For advanced features, see ADVANCED.md
For API reference, see API_REFERENCE.md

Separate rarely-used content into reference files.

2. Use Scripts for Heavy Lifting

Don't: Put 100 lines of data transformation logic in SKILL.md

Do: Create a script and reference it:

For data transformation, run:
$ python transform.py --input data.json

The script handles all edge cases and validation.

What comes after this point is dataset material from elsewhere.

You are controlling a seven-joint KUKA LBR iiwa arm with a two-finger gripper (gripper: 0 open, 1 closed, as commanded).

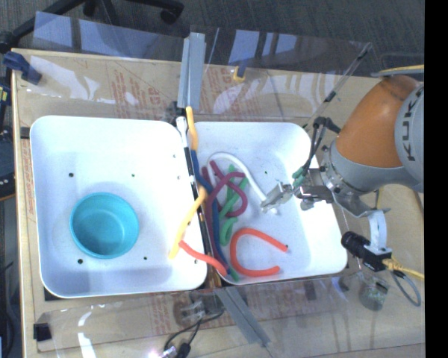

3. Batch MCP Calls When Possible

Inefficient:

await mcp.call("get_user", { id: 1 });
await mcp.call("get_user", { id: 2 });
await mcp.call("get_user", { id: 3 });
// 3 calls × ~200 tokens = 600 tokens

Efficient:

await mcp.call("get_users", { ids: [1, 2, 3] });
// 1 call × ~250 tokens = 250 tokens

4. Keep MCP Tool Descriptions Concise

Every token in tool definitions is loaded every request:

Verbose (~300 tokens):

{
  "description": "This tool allows you to create a new task in the project management system. You can specify the task title, description, due date, priority level, assignee, project, tags, and custom fields. The task will be created and a confirmation with the task ID will be returned."
}

Concise (~80 tokens):

{
  "description": "Create a task. Returns task ID on success."
}

5. Choose the Right Tool for the Job

Use Case	Recommendation	Why
Simple API call	MCP	Lower overhead, deterministic
Complex workflow	Skill	Natural language instructions
Data processing	Skill + Script	Code never enters context
Real-time data	MCP	Direct external access
Business rules	Skill	Easy to read/update
Frequent operations	MCP	Consistent execution

Conclusion

Skills and MCP are complementary technologies, not competitors:

Skills provide flexible, context-rich instructions with excellent token efficiency for complex workflows
MCP provides reliable, structured tool access for external integrations
Combined, they create powerful AI agents that are both intelligent and efficient

The key to token optimization is understanding the loading patterns:

Skills use progressive disclosure — only pay for what you use
MCP definitions are always loaded — keep them concise
Scripts are the ultimate token saver — code never enters context
The hybrid approach often provides the best of both worlds

Start simple, measure your token usage, and evolve your architecture based on real-world patterns.